How to transform a nested C++11 bind expression

Question

Is it possible to transform a nested C++11 bind expression? For example, in the code below, the bind expression associated with f will first multiply its argument by two, before adding one to the result:

#include <iostream>
#include <functional>

using namespace std::placeholders;

int main(int argc, char *argv[])
{                                                                               
  auto add1 = [](int x) { return x+1; };
  auto mul2 = [](int x) { return x*2; };

  auto f = std::bind(add1, std::bind(mul2, _1));
  std::cout << f(0) << '\n';
  return 0;
}

Could we create a transformed version of f which instead first adds one, then multiplies the result by two; the result would behave as if defined as:

auto f2 = std::bind(mul2, std::bind(add1, _1));

This example is simplified by the fact that it's structure is analogous to a list; whereas a bind expression is more generally a tree.

Answer 1

This is a brutal hack on VS2013, and is totally non-portable, but I was interested to see if I could make something work. It probably doesn't solve your problem, but I thought it was worth sharing. Because the return value of std::bind is implementation defined, portability is going to be a big roadblock on this problem. There's also lots handwaving on most of the template deduction.

template<class A, class B, class C>
std::_Bind<false, void, B&, std::_Bind<false, void, A&, C>> 
inverse(std::_Bind<false, void, A&, std::_Bind<false, void, B&, C>> f) {
    A func_a;
    B func_b;
    return std::bind(func_b, std::bind(func_a, _1));
}

int main() {
    auto add1 = [](int x) { return x+1; };
    auto mul2 = [](int x) { return x*2; };

    auto f = std::bind(add1, std::bind(mul2, _1));
    std::cout << f(0) << '\n';

    auto g = inverse(f);
    std::cout << g(0) << '\n';

    return 0;
}

Answer 2

std::bind is a black box. It does not support introspection (aside from std::result_of and std::is_bind_expression) or polymorphism (aside from std::placeholders). When you call f(0), it compiles to native code for 0*2+1.

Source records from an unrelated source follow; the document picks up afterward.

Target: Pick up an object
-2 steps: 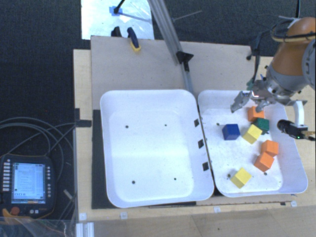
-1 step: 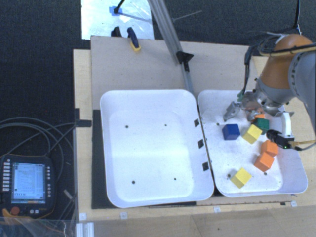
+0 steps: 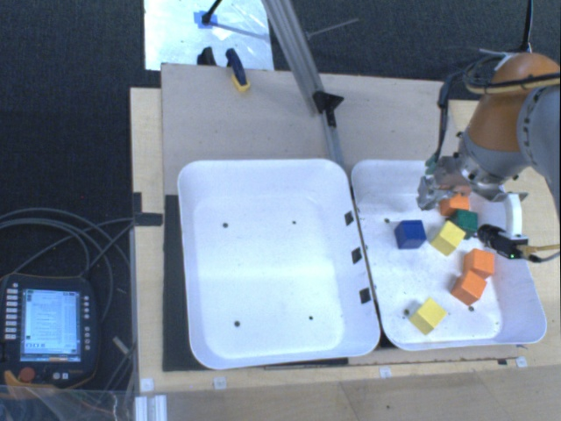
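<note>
Blocks nearest the bench front in the right bin [image 3: 517, 327]: a yellow cube [image 3: 429, 315], then two orange cubes [image 3: 473, 276]. Farther back lie a blue cube [image 3: 409, 233], another yellow block [image 3: 448, 237] and a green block [image 3: 466, 221]. The gripper [image 3: 436, 188] hangs low at the bin's far side, just beside an orange block [image 3: 455, 205]; whether it is spread or pinched, I cannot tell.
</note>
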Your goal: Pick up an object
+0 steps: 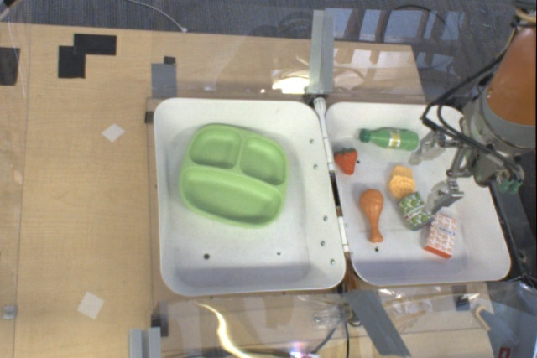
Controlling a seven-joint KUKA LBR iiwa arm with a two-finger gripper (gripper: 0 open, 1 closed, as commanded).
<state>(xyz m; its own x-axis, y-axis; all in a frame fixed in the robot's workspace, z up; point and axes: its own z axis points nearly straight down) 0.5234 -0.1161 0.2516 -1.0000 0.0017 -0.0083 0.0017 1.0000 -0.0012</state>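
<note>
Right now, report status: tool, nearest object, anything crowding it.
Tool low over right white bin, nothing seen gripped. Small green patterned block just beside it. Red-and-white packet and orange corn-like toy crowd close.

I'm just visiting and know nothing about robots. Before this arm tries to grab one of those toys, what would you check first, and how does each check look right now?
1. Objects within reach: ok. The green bottle, strawberry, corn piece, drumstick, green packet and red-and-white packet all lie in the right bin.
2. gripper over that bin: ok, near the green packet.
3. Nothing held already: cannot tell.
4. Target stands apart: not ok. The green packet touches the red-and-white packet, with the corn piece close by.
5. Left bin out of the way: ok, holding just the green tray.
</note>
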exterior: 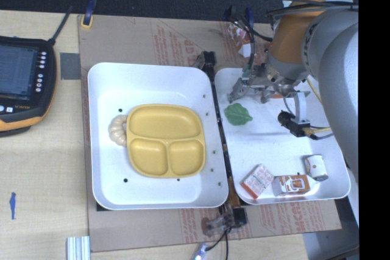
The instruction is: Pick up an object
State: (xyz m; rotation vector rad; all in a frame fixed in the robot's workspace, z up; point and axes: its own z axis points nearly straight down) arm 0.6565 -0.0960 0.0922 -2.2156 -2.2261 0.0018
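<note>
Right white bin (341, 192) holds a green piece (237, 113) just below the tool (247, 91), grip indiscernible.

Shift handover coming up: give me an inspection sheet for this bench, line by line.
Surface: wooden bench with a cardboard sheet under two white bins.
Job's things: green item, two small packets and a small white object in the right bin.
Clutter: yellow divided tray and a beige item in the left bin.
Grippers: gripper at the right bin's far end, above the green item.
Cables: black cable to the pendant.
Surroundings: pendant at left.
</note>
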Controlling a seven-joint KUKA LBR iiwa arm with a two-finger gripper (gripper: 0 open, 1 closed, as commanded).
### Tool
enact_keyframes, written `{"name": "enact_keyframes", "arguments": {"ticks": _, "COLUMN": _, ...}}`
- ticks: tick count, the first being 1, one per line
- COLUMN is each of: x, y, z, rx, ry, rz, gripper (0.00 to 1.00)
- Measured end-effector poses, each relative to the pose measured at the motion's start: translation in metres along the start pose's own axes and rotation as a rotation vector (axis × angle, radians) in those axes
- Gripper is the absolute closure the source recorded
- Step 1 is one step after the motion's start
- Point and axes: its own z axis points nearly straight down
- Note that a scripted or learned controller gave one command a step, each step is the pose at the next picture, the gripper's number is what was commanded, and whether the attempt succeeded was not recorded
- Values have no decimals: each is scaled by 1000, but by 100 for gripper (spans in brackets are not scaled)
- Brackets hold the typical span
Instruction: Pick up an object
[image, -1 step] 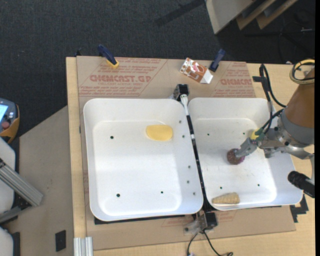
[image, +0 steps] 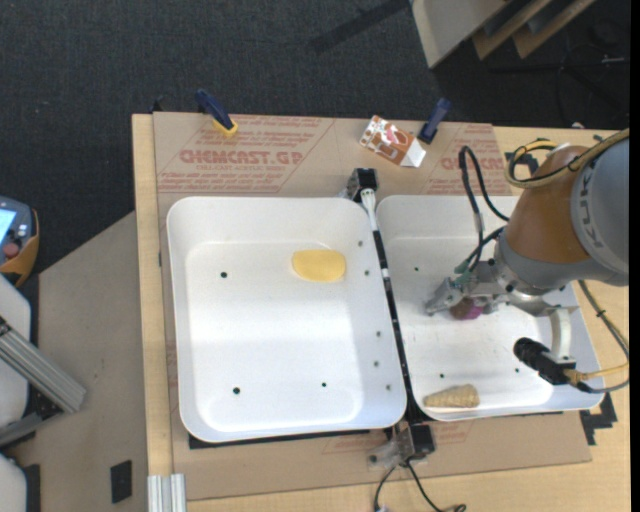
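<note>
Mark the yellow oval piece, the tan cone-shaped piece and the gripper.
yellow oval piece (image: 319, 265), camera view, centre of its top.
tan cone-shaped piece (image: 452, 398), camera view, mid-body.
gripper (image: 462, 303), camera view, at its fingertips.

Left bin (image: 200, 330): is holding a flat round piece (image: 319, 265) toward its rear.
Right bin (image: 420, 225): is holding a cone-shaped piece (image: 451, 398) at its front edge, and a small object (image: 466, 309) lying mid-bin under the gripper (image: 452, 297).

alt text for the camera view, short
A grey-and-orange arm reaches from the right into the right bin, its gripper low over a small dark reddish object. A tan cone-shaped piece lies near that bin's front edge; a yellow oval sits in the left bin.
</note>
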Motion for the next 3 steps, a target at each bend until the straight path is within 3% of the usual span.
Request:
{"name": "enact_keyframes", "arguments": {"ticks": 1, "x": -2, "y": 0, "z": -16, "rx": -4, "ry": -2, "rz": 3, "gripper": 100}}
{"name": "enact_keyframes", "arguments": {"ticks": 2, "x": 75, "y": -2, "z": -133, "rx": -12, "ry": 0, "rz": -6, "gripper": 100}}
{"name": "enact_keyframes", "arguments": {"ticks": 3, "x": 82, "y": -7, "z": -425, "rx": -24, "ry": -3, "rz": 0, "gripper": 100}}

Inside that black box is something like an expression template, referencing the composed functor types and providing storage for any bound arguments. Such implementation is tied to the compiler, and platform details will in fact differ greatly.

If you want to portably manipulate expressions, check out the Boost.Proto generalized expression template library. It's heavy stuff, though.